Avrupa kültür ve ve medeniyeti ile coğrafyasına ne denli eklemlendiği sürekli tartışma konusu olan Rusya’nın, 1917 devrimiyle evrildiği ‘Sosyalist Birlik’, 2. Dünya Savaşı süreci ve de devamında, sözde Batı’ya alternatif katı gelişimci yapısının, dönemin şartları gereği ABD ile aynı kampta yer alması, hiç kuşku yok ki, uluslararası siyasal ilişkiler açısından gayet önemli bir gelişmeydi.

2. Dünya Savaşı’nın dönemin küresel sistemine verdiği cevap, kadim İngiliz İmparatorluğu’nun -belki de çoktan bitmiş olan küresel hakimiyetinin, sona ermesi ve küresel siyaset sahnesinden çekilmesi anlamına geliyordu.

Bu gelişmenin ortaya çıkmasında, hiç kuşku yok ki, ‘kralliyet tacının incisi’ olarak da adlandırılan Hint Alt Kıtası’na bağımsızlığın verilmesi her açıdan önemliydi.

Soğuk Savaş

Savaş boyunca devam eden ve ardından, -diğerleri bir yana- ABD-Rusya ittifakının çözülüşünün -ki, bunun temellerini ideolojik ayrışmada aramak gerekir-, yeni dönemin belirleyici uluslararası koşulu olan ‘Soğuk Savaş’ı gündeme taşıdı.

İki ülkeyi ‘sıcak bir savaşa’ yaklaştırmayan temel nedenin, bu iki ülkenin, 2. Dünya Savaşı’nın ağır yükünü üzerinde taşımaları olduğunu söylemek yanlış olmayacaktır.

‘Anlaşmazlıklar üzerine anlaşma’ olarak da tanımlanabilecek, ‘Soğuk Savaş’ şartlarında Batı yani, ABD kendi ekonomi-politik ideolojisinin güçlülüğünü ortaya koyacak adımlarıyla bu dönemin bir anlamda ‘galibi’ olarak 1989’da küresel yapının ortasına oturdu.
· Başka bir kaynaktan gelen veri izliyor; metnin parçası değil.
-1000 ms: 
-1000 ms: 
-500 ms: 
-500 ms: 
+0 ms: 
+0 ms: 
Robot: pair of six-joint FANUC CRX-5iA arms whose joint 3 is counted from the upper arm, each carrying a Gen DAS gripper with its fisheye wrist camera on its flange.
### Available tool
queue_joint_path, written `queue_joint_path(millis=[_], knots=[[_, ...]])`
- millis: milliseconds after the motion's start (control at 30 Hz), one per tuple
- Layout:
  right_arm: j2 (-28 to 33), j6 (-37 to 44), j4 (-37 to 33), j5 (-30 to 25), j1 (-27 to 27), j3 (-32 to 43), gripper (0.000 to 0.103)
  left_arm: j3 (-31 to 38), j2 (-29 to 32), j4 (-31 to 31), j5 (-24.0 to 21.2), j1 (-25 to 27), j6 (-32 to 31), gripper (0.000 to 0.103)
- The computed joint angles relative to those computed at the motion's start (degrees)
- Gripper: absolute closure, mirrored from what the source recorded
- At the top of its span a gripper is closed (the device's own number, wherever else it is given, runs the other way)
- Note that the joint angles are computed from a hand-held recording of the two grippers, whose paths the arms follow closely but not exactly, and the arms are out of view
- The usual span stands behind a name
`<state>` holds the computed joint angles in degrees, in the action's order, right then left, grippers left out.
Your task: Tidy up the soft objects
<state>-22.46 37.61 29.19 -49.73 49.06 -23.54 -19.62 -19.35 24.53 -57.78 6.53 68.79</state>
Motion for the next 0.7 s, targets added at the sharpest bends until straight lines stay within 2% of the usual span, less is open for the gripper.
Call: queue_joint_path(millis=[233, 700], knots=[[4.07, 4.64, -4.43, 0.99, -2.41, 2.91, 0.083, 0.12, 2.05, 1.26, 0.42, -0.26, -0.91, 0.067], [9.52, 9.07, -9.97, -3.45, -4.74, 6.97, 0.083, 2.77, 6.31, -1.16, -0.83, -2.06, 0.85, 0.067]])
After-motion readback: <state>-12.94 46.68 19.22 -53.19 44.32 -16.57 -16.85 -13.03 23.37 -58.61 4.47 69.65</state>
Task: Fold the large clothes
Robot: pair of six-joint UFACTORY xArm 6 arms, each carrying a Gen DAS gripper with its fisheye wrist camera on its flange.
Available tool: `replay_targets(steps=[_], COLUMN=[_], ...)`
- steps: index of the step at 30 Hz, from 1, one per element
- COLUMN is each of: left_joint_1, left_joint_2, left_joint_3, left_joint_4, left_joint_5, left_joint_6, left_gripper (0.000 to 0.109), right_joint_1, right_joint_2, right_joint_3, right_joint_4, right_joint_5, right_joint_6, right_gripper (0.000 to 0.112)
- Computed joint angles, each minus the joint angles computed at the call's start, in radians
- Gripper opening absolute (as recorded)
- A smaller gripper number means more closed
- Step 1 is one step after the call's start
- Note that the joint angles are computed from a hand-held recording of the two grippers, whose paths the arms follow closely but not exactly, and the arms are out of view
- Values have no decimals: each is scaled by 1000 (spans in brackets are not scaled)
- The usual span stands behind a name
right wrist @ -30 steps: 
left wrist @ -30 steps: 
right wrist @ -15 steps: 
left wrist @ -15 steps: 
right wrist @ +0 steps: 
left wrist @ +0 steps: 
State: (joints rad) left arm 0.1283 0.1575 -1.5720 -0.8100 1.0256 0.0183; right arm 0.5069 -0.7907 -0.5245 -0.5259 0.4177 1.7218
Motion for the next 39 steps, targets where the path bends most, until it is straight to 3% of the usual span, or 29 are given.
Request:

Batı ekonomi-politiğinin rekabetçi yapısının sadece, örneğin sıradan iki tüccar özelinde mikro düzeyde var olan bir rekabetçilik olmadığı, aksine, bunun ötesinde küresel sistemin ‘rekabetçilik’le var olduğunu ortaya koyan güçlü temelleri, ‘rakipsiz’ bir sistemin ortaya çıkışı yanılsamasından dönüşü sağladı...

Bu yanılsamadan geri dönülmesi yine bizatihi, ABD eliyle oluşturulan ve geliştirilen rekabetçi bir yapının oraya çıkmasına neden oldu.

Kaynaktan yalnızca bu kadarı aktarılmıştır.